Dataset excerpts:
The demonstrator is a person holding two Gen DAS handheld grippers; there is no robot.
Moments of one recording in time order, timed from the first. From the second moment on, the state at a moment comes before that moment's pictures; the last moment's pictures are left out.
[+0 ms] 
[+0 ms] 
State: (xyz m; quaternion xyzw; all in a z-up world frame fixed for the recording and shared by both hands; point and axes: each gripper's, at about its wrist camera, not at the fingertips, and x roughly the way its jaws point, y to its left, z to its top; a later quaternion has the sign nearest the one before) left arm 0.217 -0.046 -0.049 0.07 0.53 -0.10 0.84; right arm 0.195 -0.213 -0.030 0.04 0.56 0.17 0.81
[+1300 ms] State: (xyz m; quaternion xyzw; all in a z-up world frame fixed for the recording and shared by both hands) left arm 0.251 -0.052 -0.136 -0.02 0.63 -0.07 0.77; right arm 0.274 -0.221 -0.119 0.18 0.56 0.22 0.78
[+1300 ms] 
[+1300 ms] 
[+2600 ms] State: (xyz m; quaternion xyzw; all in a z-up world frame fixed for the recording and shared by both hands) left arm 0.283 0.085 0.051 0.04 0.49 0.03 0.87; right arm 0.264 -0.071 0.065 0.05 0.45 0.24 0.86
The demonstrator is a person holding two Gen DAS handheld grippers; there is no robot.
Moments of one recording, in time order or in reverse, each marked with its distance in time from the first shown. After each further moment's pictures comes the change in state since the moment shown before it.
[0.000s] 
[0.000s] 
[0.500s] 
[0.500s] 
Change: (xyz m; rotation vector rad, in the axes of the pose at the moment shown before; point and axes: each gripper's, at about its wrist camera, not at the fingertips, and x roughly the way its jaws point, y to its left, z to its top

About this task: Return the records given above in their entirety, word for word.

Exercise solution:
The demonstrator is a person holding two Gen DAS handheld grippers; there is no robot.
Moments of one recording in time order, timed from the first. From the second moment on, the state at a moment comes before that moment's pictures; the last moment's pictures are left out.
[+0 ms] 
[+0 ms] 
State: (xyz m; quaternion xyzw; all in a z-up world frame fixed for the recording and shared by both hands; point and axes: each gripper's, at about its wrist camera, not at the fingertips, and x roughly the way its jaws point, y to its left, z to its top; a later quaternion has the sign nearest the one before) left arm 0.217 -0.046 -0.049 0.07 0.53 -0.10 0.84; right arm 0.195 -0.213 -0.030 0.04 0.56 0.17 0.81
[+1300 ms] State: (xyz m; quaternion xyzw; all in a z-up world frame fixed for the recording and shared by both hands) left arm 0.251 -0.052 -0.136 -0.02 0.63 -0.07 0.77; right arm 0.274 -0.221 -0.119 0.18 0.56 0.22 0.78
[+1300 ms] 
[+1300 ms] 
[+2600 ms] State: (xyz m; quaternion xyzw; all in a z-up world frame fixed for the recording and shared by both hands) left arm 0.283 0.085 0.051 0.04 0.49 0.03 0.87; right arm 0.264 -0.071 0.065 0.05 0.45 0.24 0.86
The demonstrator is a person holding two Gen DAS handheld grippers; there is no robot.
Moments of one recording, in time order or in reverse, each marked with its distance in time from the first shown. After each further moment's pictures comes the change in state since the moment shown before it.
[0.000s] 
[0.000s] 
[0.500s] 
[0.500s] 
Change: (xyz m; rotation vector rad, in the axes of the pose at the moment shown before; point and axes: each gripper's, at about its wrist camera, not at the fingertips, and x roughly the way its jaws point, y to its left, z to its top

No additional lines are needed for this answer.